_Data supplied_
+ + + + + + +

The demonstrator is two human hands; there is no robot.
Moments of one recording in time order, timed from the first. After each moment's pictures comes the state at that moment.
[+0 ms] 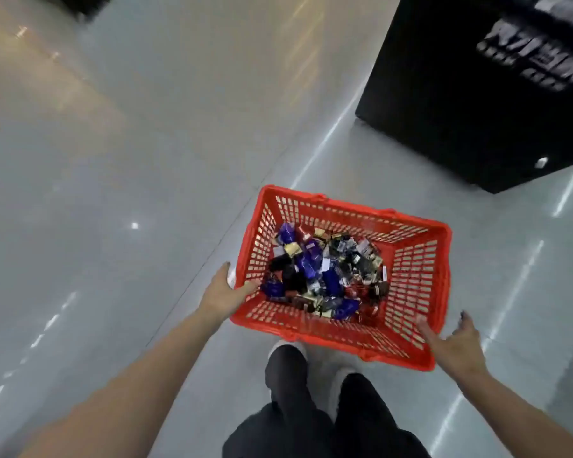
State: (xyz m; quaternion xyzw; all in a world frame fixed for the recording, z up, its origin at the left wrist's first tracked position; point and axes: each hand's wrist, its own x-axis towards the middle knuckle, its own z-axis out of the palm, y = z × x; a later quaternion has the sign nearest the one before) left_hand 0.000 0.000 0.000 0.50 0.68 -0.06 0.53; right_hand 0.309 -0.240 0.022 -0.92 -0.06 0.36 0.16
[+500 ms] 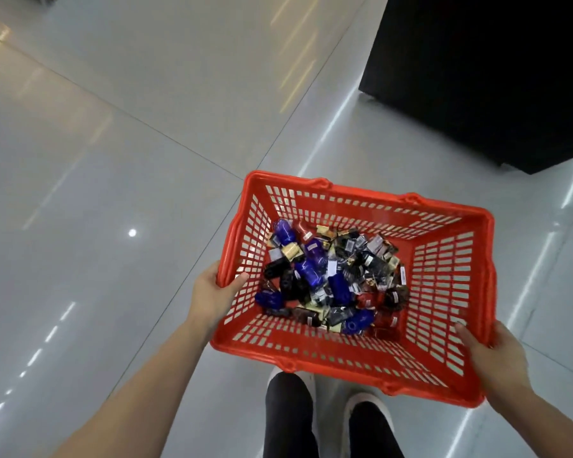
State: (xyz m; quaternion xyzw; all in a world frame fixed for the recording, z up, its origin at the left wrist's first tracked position) left_hand 0.012 0.011 -0.097 0.47 0.70 0.05 0.53; right_hand 0.330 -0.255 -0.073 -0.92 -0.01 0.31 0.25
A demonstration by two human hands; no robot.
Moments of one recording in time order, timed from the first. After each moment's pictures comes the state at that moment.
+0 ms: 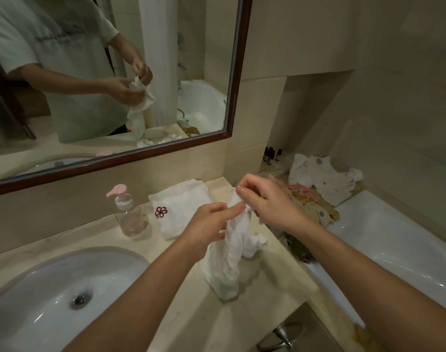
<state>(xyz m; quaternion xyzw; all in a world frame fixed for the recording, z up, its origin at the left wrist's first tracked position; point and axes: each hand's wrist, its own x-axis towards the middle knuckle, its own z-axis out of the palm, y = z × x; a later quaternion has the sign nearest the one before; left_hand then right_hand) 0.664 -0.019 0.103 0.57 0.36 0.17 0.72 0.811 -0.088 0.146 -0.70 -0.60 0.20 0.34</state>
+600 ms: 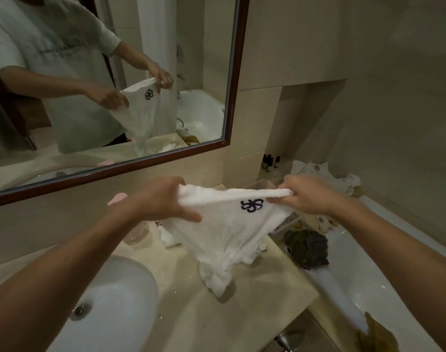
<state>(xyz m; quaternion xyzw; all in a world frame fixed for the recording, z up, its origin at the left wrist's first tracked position) 0.611 0.067 0.158 0.89 0.38 0.02 0.23 0.879 -0.102 0.183 -0.79 -0.61 0.11 0.03</state>
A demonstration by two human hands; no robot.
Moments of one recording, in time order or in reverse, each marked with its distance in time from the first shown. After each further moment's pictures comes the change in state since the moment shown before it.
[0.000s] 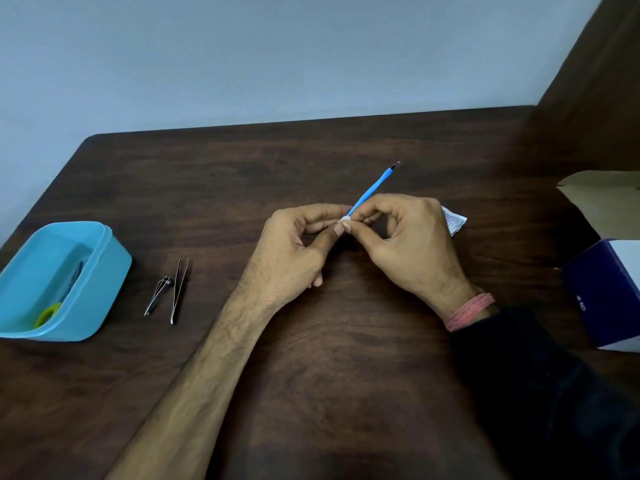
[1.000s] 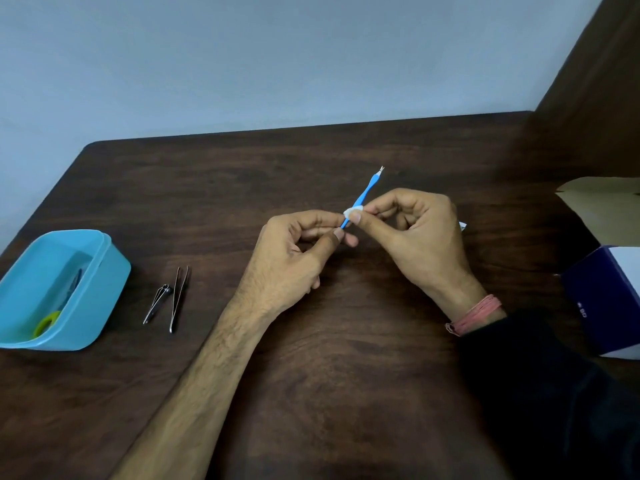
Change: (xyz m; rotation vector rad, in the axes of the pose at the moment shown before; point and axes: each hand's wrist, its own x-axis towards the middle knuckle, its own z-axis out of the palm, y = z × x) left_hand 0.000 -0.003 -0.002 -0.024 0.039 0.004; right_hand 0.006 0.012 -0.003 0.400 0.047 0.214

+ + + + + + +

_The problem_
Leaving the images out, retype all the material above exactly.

_Exercise response_
The demonstrator is two human hands; there is no robot.
Moments of one recording in time order, timed from the first. After each moment's pictures comes the state at that moment.
[+0 ms] 
State: (xyz m; quaternion xyzw; all in a world frame fixed for the recording, z up, its origin at the left wrist's first tracked position; point and axes: each hand's wrist, its own x-axis towards the middle knuckle, its own z-axis out of the palm, y = z × x; a later quaternion has the sign nearest the one before) left_hand 0.000 0.000 0.000 0.50 0.68 -0.06 0.53; right_hand 0.309 -0.240 0.022 -0.92 -0.06 0.36 0.16
[+500 ms] 
State: (xyz m; quaternion xyzw; all in a world frame fixed for the recording, z up, its origin at the left wrist's first tracked position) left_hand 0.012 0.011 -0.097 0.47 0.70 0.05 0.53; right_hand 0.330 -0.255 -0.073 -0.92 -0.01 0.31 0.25
A demonstration by two human hands; no robot.
Moments of one recording in time order, timed from the first. After each moment's pictures comes the state at that moment.
+0 ms: 
<state>(xyz m; quaternion xyzw; all in a world frame fixed for the recording, z up, its origin at the left wrist's first tracked position; point and axes: each hand's wrist, its own x-axis towards the middle knuckle, its own z-axis out of the palm, y = z × x; a later quaternion has the sign nearest the one before; left_hand then right_hand) 0.664 -0.019 0.103 0.57 0.36 0.17 0.72 0.811 -0.088 0.146 -0.70 -0.60 0.20 0.34</state>
+600 ms: 
<state>(xyz m; quaternion xyzw; all in a world frame fixed for the recording, z up, its origin at the left wrist's first tracked position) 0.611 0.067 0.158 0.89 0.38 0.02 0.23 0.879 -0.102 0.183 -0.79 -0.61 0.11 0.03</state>
A demonstration by two human hands; no robot.
Moments of one recording, in time order or in reverse, each marked with its distance in time from the first shown. After each further moment's pictures comes the change in state since the moment shown before it.
[0.000s] 
[1.000s] 
Change: (xyz m; rotation vector rad, in the axes of the pose at the moment shown before; point and axes: each hand's wrist, its own x-axis towards the middle knuckle, its own z-axis out of the palm, y = z × x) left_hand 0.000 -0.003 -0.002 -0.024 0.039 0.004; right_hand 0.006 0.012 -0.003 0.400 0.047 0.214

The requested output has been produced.